The linker is the third and last component of the full compiler system. It takes the object files created by the compiler and links them together, along with library code and a runtime file, to form a complete, executable program. The name of the executable file depends on the hosting operating system: On a Windows computer, the linker produces a file whose name ends with a ".exe" extension. On Linux, Unix, and macOS systems, the linker produces a file named a.out by default. Users may also specify a name that overrides the default (note that executable files do not have a standard extension on these systems).

Compiler Operation Summary

The picture illustrates the program moving through the compiler: source code (.cpp and .h files) enter the preprocessor, which creates a temporary file; the compiler compiles the contents of the temporary file, creating an object (.obj) file; and the linker combines the object files with library code to create the executable (.exe) file or program.
The complete C++ compilation process. Programmers write large, complex C++ programs in multiple files - including source code (.cpp) and header (.h) files. The first two compiler components process the source code files independently (i.e., one at a time). The linker (or loader) is the only component that processes the program as a complete entity.

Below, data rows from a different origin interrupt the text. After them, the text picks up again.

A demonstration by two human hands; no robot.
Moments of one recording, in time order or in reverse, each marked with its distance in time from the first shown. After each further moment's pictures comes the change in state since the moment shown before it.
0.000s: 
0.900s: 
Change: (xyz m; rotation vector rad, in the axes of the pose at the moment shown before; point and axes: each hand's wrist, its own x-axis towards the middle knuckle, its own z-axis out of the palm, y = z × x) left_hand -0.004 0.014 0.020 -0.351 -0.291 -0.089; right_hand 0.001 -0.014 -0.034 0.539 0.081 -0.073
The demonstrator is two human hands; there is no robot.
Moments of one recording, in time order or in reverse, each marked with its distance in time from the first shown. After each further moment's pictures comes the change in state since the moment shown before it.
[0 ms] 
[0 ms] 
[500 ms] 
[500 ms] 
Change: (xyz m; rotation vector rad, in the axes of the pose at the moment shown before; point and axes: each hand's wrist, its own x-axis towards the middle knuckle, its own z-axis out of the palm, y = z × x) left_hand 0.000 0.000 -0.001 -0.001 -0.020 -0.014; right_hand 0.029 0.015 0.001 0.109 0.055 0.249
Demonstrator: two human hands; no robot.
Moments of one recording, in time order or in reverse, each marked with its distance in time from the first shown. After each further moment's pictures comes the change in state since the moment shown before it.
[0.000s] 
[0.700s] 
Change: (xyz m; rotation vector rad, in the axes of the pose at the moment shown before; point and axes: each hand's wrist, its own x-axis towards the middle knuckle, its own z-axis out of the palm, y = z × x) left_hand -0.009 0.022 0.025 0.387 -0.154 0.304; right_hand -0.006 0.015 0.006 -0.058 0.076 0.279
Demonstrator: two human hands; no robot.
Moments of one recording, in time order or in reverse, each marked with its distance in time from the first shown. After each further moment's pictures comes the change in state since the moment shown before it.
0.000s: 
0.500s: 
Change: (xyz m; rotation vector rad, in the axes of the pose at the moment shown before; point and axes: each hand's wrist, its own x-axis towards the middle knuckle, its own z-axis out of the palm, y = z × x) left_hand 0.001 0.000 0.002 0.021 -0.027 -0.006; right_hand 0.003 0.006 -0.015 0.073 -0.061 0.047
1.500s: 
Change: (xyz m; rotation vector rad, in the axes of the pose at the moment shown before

  1. The preprocessor performs textual substitutions specified by #define directives and copies the contents of files named with #include directives, storing the results in a temporary file.
  2. The compiler component translates the contents of the preprocessed source code files into machine code and stores the machine code in object files. Object file names end with a ".obj" extension on Windows systems and a ".o" extension on Linux and macOS systems. Object files consist mainly of machine code but have a dictionary listing the functions and variables defined in the file. The linker/loader uses the dictionary to join the object files.
  3. The linker/loader combines or links all the object files, any needed library code, and a small runtime file to form an executable program. Executable file names end with a ".exe" extension on Windows computers; other operating systems follow different naming conventions.